Clinicopathological and molecular differences between stage IV screen-detected and interval colorectal cancers in the Flemish screening program

Abstract

Introduction: Interval cancer (IC) is an important quality indicator in colorectal cancer (CRC) screening. Previously, we found that fecal immunochemical test (FIT) ICs are more common in women, older age, right-sided tumors, and advanced stage. Here, we extended our existing stage IV patient cohort with clinicopathological and molecular characteristics, to identify factors associated with FIT-IC.

Methods: Logistic regression models were fit to identify variables associated with the odds of having a stage IV FIT-IC. Multivariate models were corrected for gender, age, and location.

Results: A total of 292 screen-detected (SD) CRCs and 215 FIT-IC CRCs were included. FIT-IC CRC had 5 fold higher odds to be a neuroendocrine (NET) tumor and 2.5 fold higher odds to have lymphovascular invasion. Interestingly, some variables lost significance upon accounting for location. Thus, tumor location is a critical covariate that should always be included when evaluating factors related to FIT-IC.

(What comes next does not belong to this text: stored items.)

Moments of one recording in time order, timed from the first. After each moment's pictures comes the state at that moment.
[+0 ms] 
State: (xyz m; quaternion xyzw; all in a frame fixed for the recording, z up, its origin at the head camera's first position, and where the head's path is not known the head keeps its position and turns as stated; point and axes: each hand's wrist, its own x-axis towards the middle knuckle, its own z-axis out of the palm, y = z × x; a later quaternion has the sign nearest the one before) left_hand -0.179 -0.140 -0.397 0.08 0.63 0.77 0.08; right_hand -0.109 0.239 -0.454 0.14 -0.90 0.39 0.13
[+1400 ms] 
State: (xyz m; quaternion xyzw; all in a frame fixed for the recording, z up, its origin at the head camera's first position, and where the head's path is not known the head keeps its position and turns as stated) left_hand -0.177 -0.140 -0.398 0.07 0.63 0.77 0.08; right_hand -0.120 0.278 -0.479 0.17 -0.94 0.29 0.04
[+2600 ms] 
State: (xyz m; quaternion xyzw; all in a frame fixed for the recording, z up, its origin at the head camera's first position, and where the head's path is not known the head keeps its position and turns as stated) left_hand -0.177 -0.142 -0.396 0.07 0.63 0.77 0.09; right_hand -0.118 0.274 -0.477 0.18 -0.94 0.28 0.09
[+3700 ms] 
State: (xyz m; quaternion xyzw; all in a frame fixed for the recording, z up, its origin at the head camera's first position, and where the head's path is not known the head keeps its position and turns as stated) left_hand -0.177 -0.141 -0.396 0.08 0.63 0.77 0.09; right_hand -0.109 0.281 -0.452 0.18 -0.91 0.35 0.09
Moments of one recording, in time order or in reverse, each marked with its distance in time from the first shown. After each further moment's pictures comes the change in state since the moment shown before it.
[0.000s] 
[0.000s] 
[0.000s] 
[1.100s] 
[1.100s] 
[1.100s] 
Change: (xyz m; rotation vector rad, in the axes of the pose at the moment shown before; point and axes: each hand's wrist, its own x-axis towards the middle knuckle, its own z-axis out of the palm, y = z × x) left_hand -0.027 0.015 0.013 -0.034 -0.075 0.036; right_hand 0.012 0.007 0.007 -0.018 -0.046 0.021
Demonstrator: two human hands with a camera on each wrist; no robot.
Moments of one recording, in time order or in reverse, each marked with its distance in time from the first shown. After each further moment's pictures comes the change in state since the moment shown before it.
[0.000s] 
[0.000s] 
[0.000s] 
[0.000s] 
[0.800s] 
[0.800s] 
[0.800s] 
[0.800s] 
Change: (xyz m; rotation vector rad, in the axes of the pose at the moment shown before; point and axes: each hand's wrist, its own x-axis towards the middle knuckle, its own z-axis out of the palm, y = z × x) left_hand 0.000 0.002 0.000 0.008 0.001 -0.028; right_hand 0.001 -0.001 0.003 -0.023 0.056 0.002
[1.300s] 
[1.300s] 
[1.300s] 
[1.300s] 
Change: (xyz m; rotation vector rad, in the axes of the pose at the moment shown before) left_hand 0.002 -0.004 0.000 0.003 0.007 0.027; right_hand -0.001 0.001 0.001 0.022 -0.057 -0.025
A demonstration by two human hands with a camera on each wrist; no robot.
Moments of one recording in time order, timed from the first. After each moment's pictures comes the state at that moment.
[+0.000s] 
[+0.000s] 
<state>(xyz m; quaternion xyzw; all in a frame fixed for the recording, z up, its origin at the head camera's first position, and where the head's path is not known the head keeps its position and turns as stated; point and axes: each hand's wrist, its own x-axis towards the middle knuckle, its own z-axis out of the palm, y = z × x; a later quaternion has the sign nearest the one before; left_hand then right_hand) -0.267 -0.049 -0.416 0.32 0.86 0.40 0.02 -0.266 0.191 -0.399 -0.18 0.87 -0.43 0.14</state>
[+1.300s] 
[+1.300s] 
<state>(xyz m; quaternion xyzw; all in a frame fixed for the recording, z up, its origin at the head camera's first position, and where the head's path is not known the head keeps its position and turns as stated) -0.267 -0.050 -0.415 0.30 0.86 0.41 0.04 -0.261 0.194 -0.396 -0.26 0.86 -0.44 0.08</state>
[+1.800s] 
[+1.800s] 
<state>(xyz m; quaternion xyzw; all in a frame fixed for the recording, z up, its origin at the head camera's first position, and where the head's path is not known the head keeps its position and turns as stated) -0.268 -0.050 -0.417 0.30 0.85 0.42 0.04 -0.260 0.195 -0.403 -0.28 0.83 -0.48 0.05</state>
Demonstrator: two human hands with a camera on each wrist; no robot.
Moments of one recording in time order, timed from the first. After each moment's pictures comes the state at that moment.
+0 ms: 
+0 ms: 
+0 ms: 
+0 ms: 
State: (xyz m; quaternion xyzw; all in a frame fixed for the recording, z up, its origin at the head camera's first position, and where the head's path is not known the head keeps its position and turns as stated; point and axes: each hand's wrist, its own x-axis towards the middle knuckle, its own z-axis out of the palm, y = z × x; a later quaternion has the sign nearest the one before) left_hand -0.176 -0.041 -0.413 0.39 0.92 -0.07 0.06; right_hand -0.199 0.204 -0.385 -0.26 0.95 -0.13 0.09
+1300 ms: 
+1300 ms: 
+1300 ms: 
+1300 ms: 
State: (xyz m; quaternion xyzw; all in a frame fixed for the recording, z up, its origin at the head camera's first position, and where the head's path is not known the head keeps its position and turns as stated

Conclusions: We identified NETs and lymphovascular invasion as factors associated with increased odds of having a stage IV FIT-IC. Moreover, we highlight the importance of tumor location as a covariate in evaluating FIT-IC related factors. More research across all stages is needed to clarify how these insights might help to optimize the Flemish CRC screening program.

Keywords: clinicopathological differences; colorectal cancer; interval cancer; molecular alterations; screening.

Figure 1

Adjusted Odds Ratio with 95% confidence intervals for variables associated with stage IV FIT-IC. LVI, lymphovascular invasion; NET, neuro-endocrine tumor; Ca, carcinoma. Figure created with Graphpad Prism v10.1.1.